Sulla possibilità di attivare capitale sociale in situazioni di deprivazione
economica e sociale, incide di certo la scarsità delle risorse da poter scambiare,
ma le storie non dicono solo questo. Le risorse in termini di sostegno e supporto
possono mancare o essere scarse, ma possono essere anche volontariamente
disperse. Questo aspetto è connesso con la natura profondamente ambivalente e
contraddittoria dei rapporti di scambio e di aiuto, delle relazioni interpersonali in
genere, che si instaurano tra i soggetti e che stanno alla base di quei meccanismi
inversi che presiedono alla distruzione delle relazioni di aiuto e sostegno.
L’ambivalenza ruota attorno al rapporto tra dipendenza e autonomia insito in ogni
rapporto di scambio. La mobilitazione di capitale sociale implica, infatti, un
controllo molto forte da parte della rete. Quando il controllo si estende alla sfera
personale, sentimentale e affettiva di chi riceve aiuto, il bisogno di affermare la
propria autonomia spinge in direzione della chiusura, dell’allontanamento, della
distruzione della relazione.
Questo elemento emerge con forza dai racconti delle nostre intervistate.
Data la natura spesso coercitiva e oppressiva delle reti relazionali in cui sono
inserite, non è difficile riscontrare un rapporto gioco-forza tra bisogno di
relazione, sostegno e affermazione della propria autonomia. In questi casi, «non
contare su nessuno», «farcela da sola», significa, affermare innanzitutto il
proprio essere persona, dichiarare di esistere, con desideri propri e affermare la
propria libertà. Data la scarsità delle opzioni biografiche che le nostre intervistate
possono perseguire, la sfera affettiva e sentimentale è ciò in cui esse investono
di più l’ambito di vita più importante e quello che c’è da difendere, rispetto al
quale affermare la propria autonomia. Al riguardo le parole di Caterina e Rosa
sono particolarmente significative:
Si può dire che sono la pecora nera della famiglia /((sorridendo))/ e con loro non vado d’accordo.
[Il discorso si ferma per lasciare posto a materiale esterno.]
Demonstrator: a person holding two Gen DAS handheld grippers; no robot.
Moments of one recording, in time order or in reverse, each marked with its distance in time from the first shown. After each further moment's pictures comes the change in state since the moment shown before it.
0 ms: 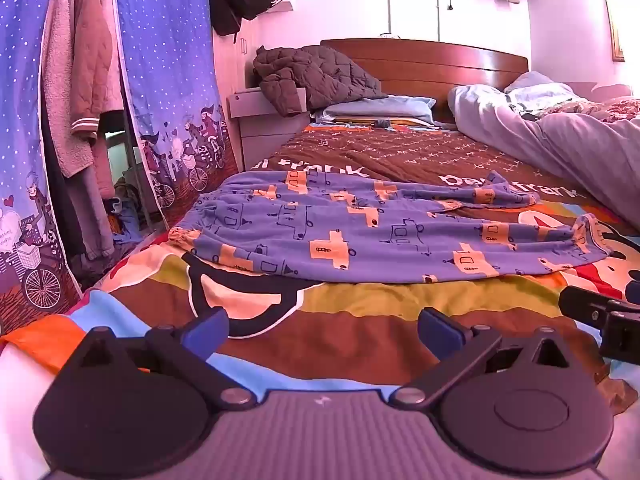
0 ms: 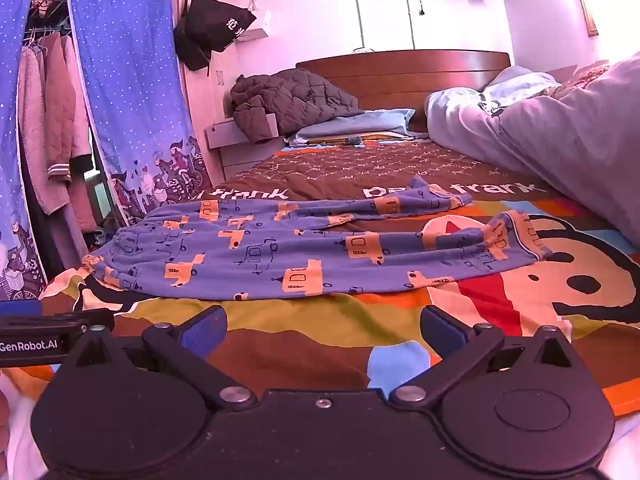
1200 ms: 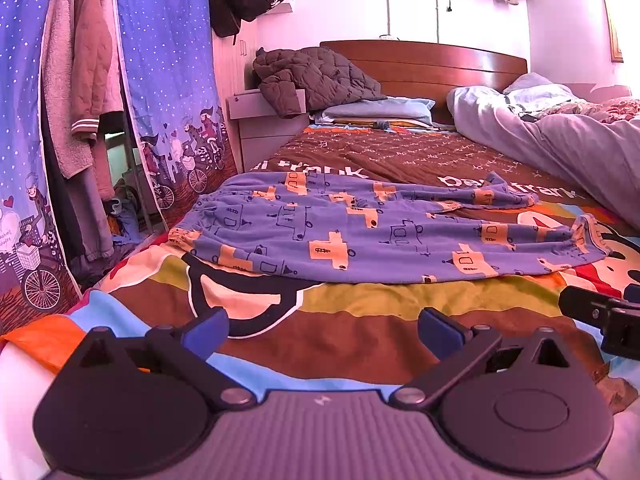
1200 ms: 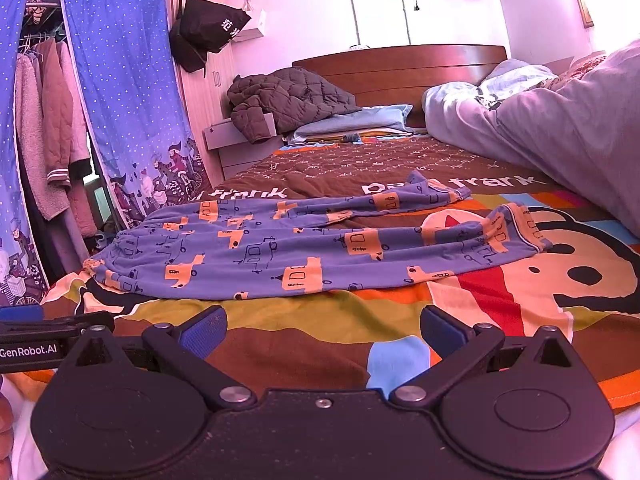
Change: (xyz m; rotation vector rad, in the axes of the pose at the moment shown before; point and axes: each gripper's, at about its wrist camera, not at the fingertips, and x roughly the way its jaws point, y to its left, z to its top) left arm -0.003 -0.005 0.003 0.006 0.001 0.003; right arm 0.001 -0.005 -0.003 0.007 0.003 0.001
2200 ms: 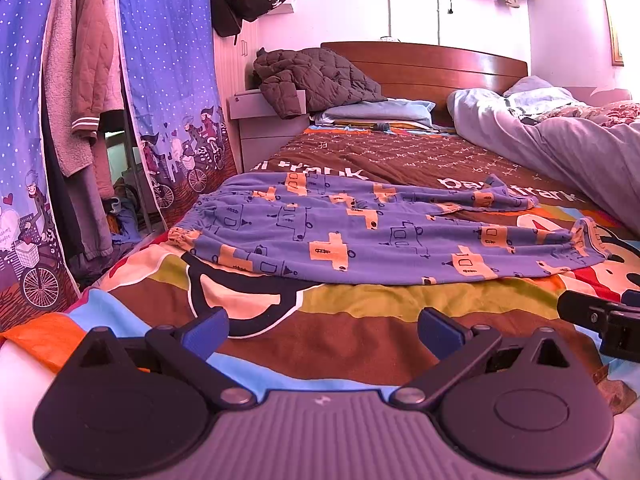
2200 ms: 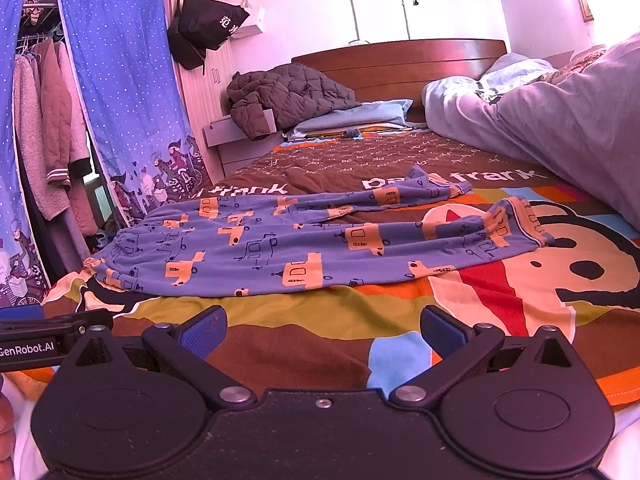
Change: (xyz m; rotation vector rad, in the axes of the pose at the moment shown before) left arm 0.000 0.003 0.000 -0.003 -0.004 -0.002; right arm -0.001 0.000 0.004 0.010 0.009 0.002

Cioè (--) non li ho visti mai vicini, mia madre ogni tanto viene qua però non mi trovo bene perché quando sono stata in difficoltà non li ho visti vicino e quindi questo mi da fastidio (---) ho avuto mio figlio a 14 anni e mi sono trovata sempre sola, ho saputo affrontare qualunque cosa. Non credevano che io riuscissi a farcela, invece sono una ragazza che non mi perdo, sono forte, anche se una cosa non la so fare mi impegno perché ci devo riuscire, perché la devo vincere io. Ho buona volontà. (Caterina, 31 anni, nubile, 2 figli)
Adesso, dopo la mia separazione ho un compagno da due anni, le mie figlie lo hanno accettato, perché prima di farlo entrare ho parlato con loro, prima ai miei figli, nel momento in cui loro hanno detto di si ed erano sicuri del passo che io volevo fare e loro pure, ho fatto entrare in casa questa persona. Al chè è subentrata una zia di mia figlia, cioè si è intromessa una mia sorella e a mia figlia più grande gli iniziava a dire che «lui non è nessuno, non è niente, perché ti da consiglio, perché ti deve comandare, e digli questo, e digli quello, e fagli questo e fagli quello». Purtroppo a me dispiace ma ho dovuto proibirgli di andare da questa zia, gliel’ho proprio proibito di andare da questa zia.! Io quando gliela toccavo questa zia lei sembrava una diavola, non la voleva toccata. Poi le ho detto di non andarci più per vedere se il problema era il nostro rapporto o erano loro che davano fastidio. In effetti poi ho visto i risultati e c’è stato un miglioramento (Rosa).